Dispositivos que gravam a rotina diária com câmeras e inteligência artificial estão transformando a forma como interagimos com o mundo ao nosso redor.

Atualmente, a inteligência artificial se tornou uma presença constante em nossas vidas, indo além das telas de celulares e computadores. Recentemente, uma repórter utilizou óculos e um colar equipados com câmeras e microfones, que registram sua rotina de forma contínua. Essa experiência revela como a vida conectada pode ser tanto prática quanto invasiva.

O conceito de “terceirizar a memória” é atraente. A ideia de registrar tudo o que acontece ao longo do dia e receber transcrições, resumos automáticos e sugestões de comportamento é uma realidade para alguns. A correspondente internacional Carolina Simente compartilhou que usou um dispositivo que grava conversas e analisa o conteúdo, oferecendo interpretações sobre o que foi dito.

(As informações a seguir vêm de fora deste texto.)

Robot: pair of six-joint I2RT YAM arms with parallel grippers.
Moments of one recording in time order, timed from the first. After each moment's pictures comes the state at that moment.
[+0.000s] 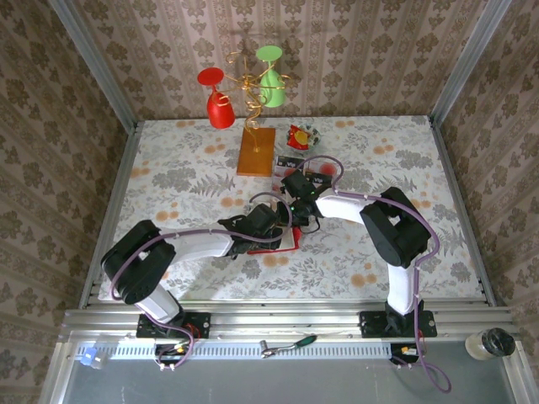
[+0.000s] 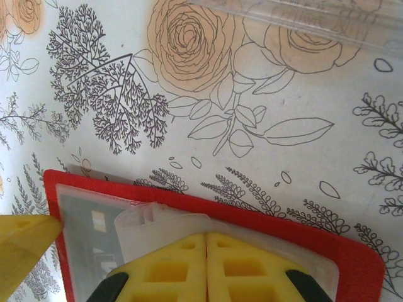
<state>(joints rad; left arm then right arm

Além do colar, Carolina testou óculos inteligentes que possuem câmera e fones de ouvido com inteligência artificial. Alguns modelos avançados têm telas embutidas nas lentes e comandos de voz, que não são audíveis para quem está ao redor.

Os dados utilizados pela inteligência artificial são oriundos da própria vida da repórter. Em uma corrida de táxi, o dispositivo gravou a conversa com o motorista, que falava crioulo. A tecnologia conseguiu transcrever a conversa, fornecendo informações sobre o estado do motorista em relação ao clima na cidade.

Em outra situação, durante um voo noturno com sua filha, a IA registrou um momento de estresse quando a criança se recusou a dormir. A inteligência artificial, ao final da viagem, sugeriu que Carolina levasse um pijama para a filha em futuras viagens e mantivesse a rotina de sono da criança durante o voo.

Tudo gravado — inclusive o inesperado

Porém, a superinteligência nem sempre cumpre suas promessas. Ao tentar criar uma lista de compras apenas falando, Carolina enfrentou um problema: a falta de sinal de internet em um supermercado subterrâneo, resultando em uma compra incompleta.

Os óculos inteligentes atuam como guias pessoais. Em Nova York, eles foram capazes de identificar pontos turísticos, embora com algumas falhas. Ao reconhecer o Arco de Washington, a pronúncia foi confusa, refletindo a limitação da tecnologia no entendimento linguístico.

Esses dispositivos também são úteis para registrar momentos e tirar fotos quando as mãos estão ocupadas, aumentando a praticidade no dia a dia.

Quando a ajuda falha

Apesar das inovações, a confiança na tecnologia pode levar a contratempos. A dependência da IA para tarefas simples, como listas de compras, pode resultar em frustrações quando a conexão falha.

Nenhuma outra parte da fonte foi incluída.